Sicherlich ist es schwierig, sich selbst als Brücke zu verstehen. Irgendwie sind wir süchtig danach, den Weg gewiesen zu bekommen. Irgendjemand muss es doch geben, der uns den Weg weist, oder? Warum sollte ich alles selbst machen müssen?

Hier ist es einfach notwendig, zu verstehen, dass ich selbst die falschen Fragen ans Leben stelle. Denn fragte ich einmal, was der Sinn meines Lebens sei, so erführe ich, dass jedes Leben die Brücke in etwas Neues, nie Dagewesenes bildet, wenn ich es richtig ausschöpfen will. Ich selbst bin die Synthese von Alt zu Neu. In mir wird möglich und lebendig, was ich von anderen wünsche.

Ein guter Lehrer wird also der sein, der selbst in die Mitte seines Mandalas getreten ist, anstelle die traditionell überlieferten Mandalas wieder und wieder zu visualisieren und zu kopieren. Dies verstehend, ist jeder vom Leben selbst ermuntert und aufgefordert, seinen eigenen Weg zu gehen und der Überlieferung des Herzens ein neues, innovatives Kapitel hinzuzufügen. Und damit steht er allein und dennoch im Austausch mit dem Alten.

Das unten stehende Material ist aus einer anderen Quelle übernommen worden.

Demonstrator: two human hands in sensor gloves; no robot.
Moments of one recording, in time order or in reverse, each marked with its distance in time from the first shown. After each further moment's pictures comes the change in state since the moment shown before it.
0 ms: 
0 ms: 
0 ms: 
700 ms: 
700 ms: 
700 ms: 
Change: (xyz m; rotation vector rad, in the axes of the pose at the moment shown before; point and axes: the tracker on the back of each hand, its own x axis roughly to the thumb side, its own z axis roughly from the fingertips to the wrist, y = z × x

Ein liebloses, uninspiriertes Übertragen der Tradition, ein Aufgehen im Alten, ohne neue, eigene Nuance, kann die Herzen nicht öffnen und begeistern. In Ordnung ist es, diese Arbeit, die das Leben an sich ist, nicht leisten zu wollen. Dann aber sollte ich mich in mein eigenes Leben zurückziehen und Abstand davon nehmen, an andere etwas weitergeben zu wollen. Wenn ein Lehrer nicht bereit ist, über die verinnerlichten Schriften hinaus zu wachsen, kann er keine Brücke zu uns schlagen.

Ein inniges, sich gegenseitig Berühren und Durchdringen ist das, was Liebe tut. Und natürlich ist es, dadurch bereichert und verändert zu werden. Und wenn dein Leben erfüllt von Liebe sein will, ist es notwendig, der Liebe ihren Weg zu lassen. Und damit auch in Kauf zu nehmen, weder Huhn, noch Ei, manchmal beides und ebenso manchmal das eine oder das andere zu sein.

Sich dieser Selbstlosigkeit zu überlassen und ebenso eins mit dem ganz eigenen Mandala zu sein, was zwar manchmal von Schriften und Schriftstellern inspiriert, letztlich dennoch nur aus der eigenen Lebenserfahrung schöpft, ist für mich der Sinn des Lebens.

Und ein Lehrer, der klar bei sich selbst bleibt und diese, seine Erfahrung weitergibt, anstelle nur das, was in den Schriften steht, wird die Brücke schlagen. Und dem Alten etwas Neuartiges hinzufügen. Genau, wie du und ich, wenn wir uns ganz dem natürlichen Fluss in Hingabe und Offenheit anvertrauen. So sei es.
Das eigene Mandala anzunehmen, zu verstehen und wirken zu lassen, ist das, was der Welt Zukunft gibt. Aus ihm heraus entsteht das höchste Geben, die wahre Intention und Investition, die weder zu stark rückwärts gewandt ist, noch definieren und kontrollieren will, wie es richtig gemacht wird und wofür das gut ist.